Same goes for being a Jew. I need transliteration of the prayers during services, and I’m still not 100% sure about how to observe certain things or the reasons behind them. In Jewish spaces, being a Jew of Color is an interesting experience. Despite there having always been people who were born JOC, there’s a specific stereotype of what Jews look and act like (thanks, white supremacy!), supported by the “Ashkenormative” representation of Jews in film and TV (Ashkenazi Jews = Eastern European descent). So, many Jews think of us as “white people” even though, as a group, we’re not. When my Jewishness comes up, people assume I converted, and when I confirm that, they assume I did it “for my wife.”
As for ADHD, shortly after my diagnosis, I feared that I’d “take someone’s spot” who “really deserved it” when applying for the DISRUPTORS TV Writing Fellowship, which is specifically for BIPOC who fall into at least one of three groups: trans/non-binary, disabled, or undocumented/formerly undocumented.

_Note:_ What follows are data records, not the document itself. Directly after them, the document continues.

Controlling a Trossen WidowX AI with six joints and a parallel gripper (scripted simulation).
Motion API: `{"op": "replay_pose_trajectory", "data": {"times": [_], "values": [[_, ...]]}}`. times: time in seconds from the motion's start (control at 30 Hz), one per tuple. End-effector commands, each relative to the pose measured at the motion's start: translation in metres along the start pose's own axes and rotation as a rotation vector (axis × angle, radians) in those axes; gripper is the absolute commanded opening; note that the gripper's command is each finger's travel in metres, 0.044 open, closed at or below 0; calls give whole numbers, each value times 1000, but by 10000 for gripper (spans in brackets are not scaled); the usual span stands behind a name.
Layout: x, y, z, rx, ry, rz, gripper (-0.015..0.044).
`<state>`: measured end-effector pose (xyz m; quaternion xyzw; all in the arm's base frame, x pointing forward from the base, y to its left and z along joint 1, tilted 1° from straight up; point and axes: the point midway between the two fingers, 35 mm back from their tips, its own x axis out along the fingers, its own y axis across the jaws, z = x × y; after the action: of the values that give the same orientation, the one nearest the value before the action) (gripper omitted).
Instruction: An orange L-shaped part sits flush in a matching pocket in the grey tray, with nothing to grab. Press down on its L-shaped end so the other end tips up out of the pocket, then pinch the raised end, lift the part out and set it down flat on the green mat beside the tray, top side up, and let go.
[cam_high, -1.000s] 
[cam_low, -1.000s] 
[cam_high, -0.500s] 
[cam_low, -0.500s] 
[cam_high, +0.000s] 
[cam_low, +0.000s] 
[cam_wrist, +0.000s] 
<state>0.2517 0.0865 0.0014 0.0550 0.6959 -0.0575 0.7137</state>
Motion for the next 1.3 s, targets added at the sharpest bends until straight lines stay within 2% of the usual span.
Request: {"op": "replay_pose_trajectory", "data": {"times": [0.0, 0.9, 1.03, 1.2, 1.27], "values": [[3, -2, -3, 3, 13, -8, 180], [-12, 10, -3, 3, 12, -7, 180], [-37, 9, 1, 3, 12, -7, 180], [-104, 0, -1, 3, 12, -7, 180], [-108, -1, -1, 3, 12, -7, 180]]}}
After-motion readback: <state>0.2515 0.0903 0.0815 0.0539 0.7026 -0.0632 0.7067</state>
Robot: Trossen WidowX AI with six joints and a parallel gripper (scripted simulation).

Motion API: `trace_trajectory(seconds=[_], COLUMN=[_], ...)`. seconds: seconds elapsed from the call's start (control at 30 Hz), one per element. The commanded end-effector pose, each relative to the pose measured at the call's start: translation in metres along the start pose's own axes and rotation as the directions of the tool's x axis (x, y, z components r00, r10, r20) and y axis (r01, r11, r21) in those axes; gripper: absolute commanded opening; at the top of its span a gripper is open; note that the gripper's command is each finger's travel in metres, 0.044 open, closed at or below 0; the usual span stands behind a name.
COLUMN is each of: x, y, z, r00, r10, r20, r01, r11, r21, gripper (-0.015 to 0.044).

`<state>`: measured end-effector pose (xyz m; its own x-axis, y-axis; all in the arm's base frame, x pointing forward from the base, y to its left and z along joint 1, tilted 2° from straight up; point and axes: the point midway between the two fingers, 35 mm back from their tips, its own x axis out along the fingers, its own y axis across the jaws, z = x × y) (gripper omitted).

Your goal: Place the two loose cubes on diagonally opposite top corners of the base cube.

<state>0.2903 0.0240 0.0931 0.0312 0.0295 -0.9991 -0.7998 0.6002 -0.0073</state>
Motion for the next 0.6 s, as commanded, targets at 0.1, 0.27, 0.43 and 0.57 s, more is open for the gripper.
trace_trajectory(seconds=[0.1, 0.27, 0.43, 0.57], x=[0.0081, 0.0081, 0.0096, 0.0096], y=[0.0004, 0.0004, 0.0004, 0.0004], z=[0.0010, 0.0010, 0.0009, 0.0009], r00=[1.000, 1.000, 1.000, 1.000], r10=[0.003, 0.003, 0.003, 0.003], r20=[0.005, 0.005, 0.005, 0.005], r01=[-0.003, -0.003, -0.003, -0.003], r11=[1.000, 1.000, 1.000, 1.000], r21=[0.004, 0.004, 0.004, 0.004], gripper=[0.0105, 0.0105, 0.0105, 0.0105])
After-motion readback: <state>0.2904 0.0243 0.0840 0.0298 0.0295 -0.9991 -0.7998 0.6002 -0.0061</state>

Never mind that undiagnosed ADHD was responsible for many hurdles that have slowed my writing career, and that ADHD is legally a disability and covered by the ADA. When I eventually became a Fellow, I still felt self-conscious about claiming a disability among others who’d grappled with theirs longer.
Labels should fit us, not the other way around
As useful as labels are in some ways, they shouldn’t be overvalued. Identity is a tricky, emotional, and personal thing. When we explore the labels we’d choose for ourselves, we should remember that labels aren’t designed for us to fit inside them. The label exists to help us claim what we already are.
I’m Puerto Rican. Any experience I have is a “Puerto Rican experience,” and I am Puerto Rican enough. Ditto Judaism, neurodivergence, woman-ness, etc.
Din Djarin and Bo-Katan are Mandalorians, and I’m so glad that they each seem to be arriving at the knowledge that they’re Mandalorian enough.